- **What is required**: List every line in this data where the string "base" occurs.

##### Records shown #####

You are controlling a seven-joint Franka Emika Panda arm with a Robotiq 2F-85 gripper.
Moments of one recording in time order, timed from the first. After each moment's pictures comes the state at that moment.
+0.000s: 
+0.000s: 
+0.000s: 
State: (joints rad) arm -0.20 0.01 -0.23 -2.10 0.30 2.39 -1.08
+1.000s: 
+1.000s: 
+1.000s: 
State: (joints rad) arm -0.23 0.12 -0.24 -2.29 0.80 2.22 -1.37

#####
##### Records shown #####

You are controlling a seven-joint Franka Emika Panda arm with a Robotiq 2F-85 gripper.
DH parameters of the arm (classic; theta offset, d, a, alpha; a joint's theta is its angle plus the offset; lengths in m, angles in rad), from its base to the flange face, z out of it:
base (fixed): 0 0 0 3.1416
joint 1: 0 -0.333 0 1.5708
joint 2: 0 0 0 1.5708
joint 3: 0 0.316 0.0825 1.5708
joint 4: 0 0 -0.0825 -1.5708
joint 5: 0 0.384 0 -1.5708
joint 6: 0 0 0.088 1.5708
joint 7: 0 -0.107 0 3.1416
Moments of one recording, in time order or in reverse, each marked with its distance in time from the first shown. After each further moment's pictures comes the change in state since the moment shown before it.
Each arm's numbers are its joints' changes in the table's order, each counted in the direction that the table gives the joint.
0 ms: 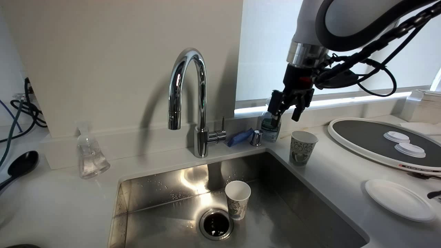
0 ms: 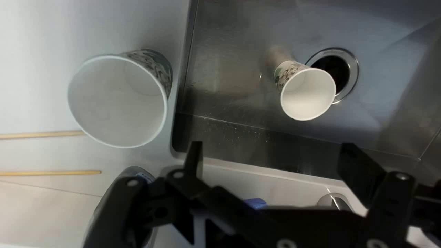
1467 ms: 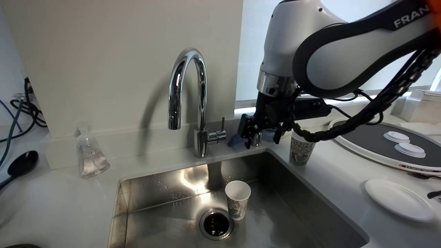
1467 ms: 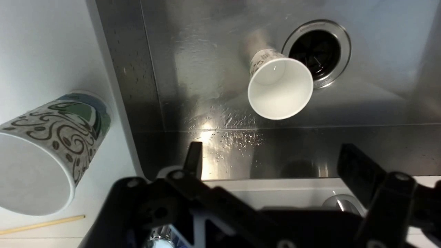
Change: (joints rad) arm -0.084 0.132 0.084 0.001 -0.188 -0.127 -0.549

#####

- **Task answer**:
DH parameters of the arm (classic; theta offset, d, a, alpha; a joint's theta is its angle plus the offset; lengths in m, angles in rad), from its base to the flange face, z out of it:
base (fixed): 0 0 0 3.1416

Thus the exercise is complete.